**WHAT THIS TASK INVOLVES:** Present the following data again exactly as it is shown.

________

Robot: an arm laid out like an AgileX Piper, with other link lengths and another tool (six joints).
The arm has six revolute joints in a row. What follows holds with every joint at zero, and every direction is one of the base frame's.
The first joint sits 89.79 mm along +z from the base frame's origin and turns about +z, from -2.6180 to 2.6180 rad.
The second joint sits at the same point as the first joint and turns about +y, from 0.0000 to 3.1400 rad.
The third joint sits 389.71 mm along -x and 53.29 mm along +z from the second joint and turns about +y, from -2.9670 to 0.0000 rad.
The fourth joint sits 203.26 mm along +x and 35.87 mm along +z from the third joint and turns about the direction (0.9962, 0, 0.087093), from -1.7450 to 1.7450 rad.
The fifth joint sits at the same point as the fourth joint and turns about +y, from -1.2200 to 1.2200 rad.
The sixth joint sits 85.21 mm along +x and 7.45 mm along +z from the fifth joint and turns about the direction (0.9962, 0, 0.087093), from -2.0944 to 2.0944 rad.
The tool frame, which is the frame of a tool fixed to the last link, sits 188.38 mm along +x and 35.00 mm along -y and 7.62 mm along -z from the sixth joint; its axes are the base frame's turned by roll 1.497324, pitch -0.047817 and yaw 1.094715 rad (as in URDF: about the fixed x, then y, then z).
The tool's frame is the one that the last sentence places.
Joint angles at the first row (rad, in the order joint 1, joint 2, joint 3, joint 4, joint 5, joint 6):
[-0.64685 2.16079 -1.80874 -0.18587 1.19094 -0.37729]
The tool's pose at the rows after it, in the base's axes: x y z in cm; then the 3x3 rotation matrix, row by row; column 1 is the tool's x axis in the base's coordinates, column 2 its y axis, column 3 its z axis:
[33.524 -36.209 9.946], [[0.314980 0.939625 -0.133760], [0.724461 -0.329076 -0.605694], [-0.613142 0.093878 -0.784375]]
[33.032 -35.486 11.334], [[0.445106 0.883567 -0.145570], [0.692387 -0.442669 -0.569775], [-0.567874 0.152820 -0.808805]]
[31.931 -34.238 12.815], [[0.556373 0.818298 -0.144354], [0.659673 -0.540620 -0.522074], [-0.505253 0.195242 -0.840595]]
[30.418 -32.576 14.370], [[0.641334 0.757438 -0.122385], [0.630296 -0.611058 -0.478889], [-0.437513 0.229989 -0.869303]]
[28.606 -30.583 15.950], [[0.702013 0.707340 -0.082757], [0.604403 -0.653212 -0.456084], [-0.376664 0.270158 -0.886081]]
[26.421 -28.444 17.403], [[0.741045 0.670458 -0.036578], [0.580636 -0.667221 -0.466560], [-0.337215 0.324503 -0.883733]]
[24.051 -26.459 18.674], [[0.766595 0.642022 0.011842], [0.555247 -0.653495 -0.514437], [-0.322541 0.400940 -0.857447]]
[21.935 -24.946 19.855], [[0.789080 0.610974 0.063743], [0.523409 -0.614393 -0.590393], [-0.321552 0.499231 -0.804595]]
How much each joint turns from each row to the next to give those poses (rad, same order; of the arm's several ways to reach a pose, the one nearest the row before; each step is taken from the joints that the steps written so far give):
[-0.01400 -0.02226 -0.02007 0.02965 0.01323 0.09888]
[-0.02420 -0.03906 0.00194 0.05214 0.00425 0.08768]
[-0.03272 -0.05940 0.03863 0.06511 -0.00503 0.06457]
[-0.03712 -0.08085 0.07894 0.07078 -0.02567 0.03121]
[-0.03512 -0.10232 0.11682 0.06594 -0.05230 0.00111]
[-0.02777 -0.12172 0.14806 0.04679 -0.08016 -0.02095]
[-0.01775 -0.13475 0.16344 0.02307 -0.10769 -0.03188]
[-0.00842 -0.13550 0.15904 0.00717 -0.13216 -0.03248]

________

**WORKED SOLUTION:**
Robot: an arm laid out like an AgileX Piper, with other link lengths and another tool (six joints).
The arm has six revolute joints in a row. What follows holds with every joint at zero, and every direction is one of the base frame's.
The first joint sits 89.79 mm along +z from the base frame's origin and turns about +z, from -2.6180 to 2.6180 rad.
The second joint sits at the same point as the first joint and turns about +y, from 0.0000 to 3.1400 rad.
The third joint sits 389.71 mm along -x and 53.29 mm along +z from the second joint and turns about +y, from -2.9670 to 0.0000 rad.
The fourth joint sits 203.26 mm along +x and 35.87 mm along +z from the third joint and turns about the direction (0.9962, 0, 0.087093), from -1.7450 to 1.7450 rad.
The fifth joint sits at the same point as the fourth joint and turns about +y, from -1.2200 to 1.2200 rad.
The sixth joint sits 85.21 mm along +x and 7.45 mm along +z from the fifth joint and turns about the direction (0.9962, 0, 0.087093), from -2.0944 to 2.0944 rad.
The tool frame, which is the frame of a tool fixed to the last link, sits 188.38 mm along +x and 35.00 mm along -y and 7.62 mm along -z from the sixth joint; its axes are the base frame's turned by roll 1.497324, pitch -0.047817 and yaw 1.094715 rad (as in URDF: about the fixed x, then y, then z).
The tool's frame is the one that the last sentence places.
Joint angles at the first row (rad, in the order joint 1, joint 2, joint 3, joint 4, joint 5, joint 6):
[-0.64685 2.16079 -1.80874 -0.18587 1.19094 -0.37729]
The tool's pose at the rows after it, in the base's axes: x y z in cm; then the 3x3 rotation matrix, row by row; column 1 is the tool's x axis in the base's coordinates, column 2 its y axis, column 3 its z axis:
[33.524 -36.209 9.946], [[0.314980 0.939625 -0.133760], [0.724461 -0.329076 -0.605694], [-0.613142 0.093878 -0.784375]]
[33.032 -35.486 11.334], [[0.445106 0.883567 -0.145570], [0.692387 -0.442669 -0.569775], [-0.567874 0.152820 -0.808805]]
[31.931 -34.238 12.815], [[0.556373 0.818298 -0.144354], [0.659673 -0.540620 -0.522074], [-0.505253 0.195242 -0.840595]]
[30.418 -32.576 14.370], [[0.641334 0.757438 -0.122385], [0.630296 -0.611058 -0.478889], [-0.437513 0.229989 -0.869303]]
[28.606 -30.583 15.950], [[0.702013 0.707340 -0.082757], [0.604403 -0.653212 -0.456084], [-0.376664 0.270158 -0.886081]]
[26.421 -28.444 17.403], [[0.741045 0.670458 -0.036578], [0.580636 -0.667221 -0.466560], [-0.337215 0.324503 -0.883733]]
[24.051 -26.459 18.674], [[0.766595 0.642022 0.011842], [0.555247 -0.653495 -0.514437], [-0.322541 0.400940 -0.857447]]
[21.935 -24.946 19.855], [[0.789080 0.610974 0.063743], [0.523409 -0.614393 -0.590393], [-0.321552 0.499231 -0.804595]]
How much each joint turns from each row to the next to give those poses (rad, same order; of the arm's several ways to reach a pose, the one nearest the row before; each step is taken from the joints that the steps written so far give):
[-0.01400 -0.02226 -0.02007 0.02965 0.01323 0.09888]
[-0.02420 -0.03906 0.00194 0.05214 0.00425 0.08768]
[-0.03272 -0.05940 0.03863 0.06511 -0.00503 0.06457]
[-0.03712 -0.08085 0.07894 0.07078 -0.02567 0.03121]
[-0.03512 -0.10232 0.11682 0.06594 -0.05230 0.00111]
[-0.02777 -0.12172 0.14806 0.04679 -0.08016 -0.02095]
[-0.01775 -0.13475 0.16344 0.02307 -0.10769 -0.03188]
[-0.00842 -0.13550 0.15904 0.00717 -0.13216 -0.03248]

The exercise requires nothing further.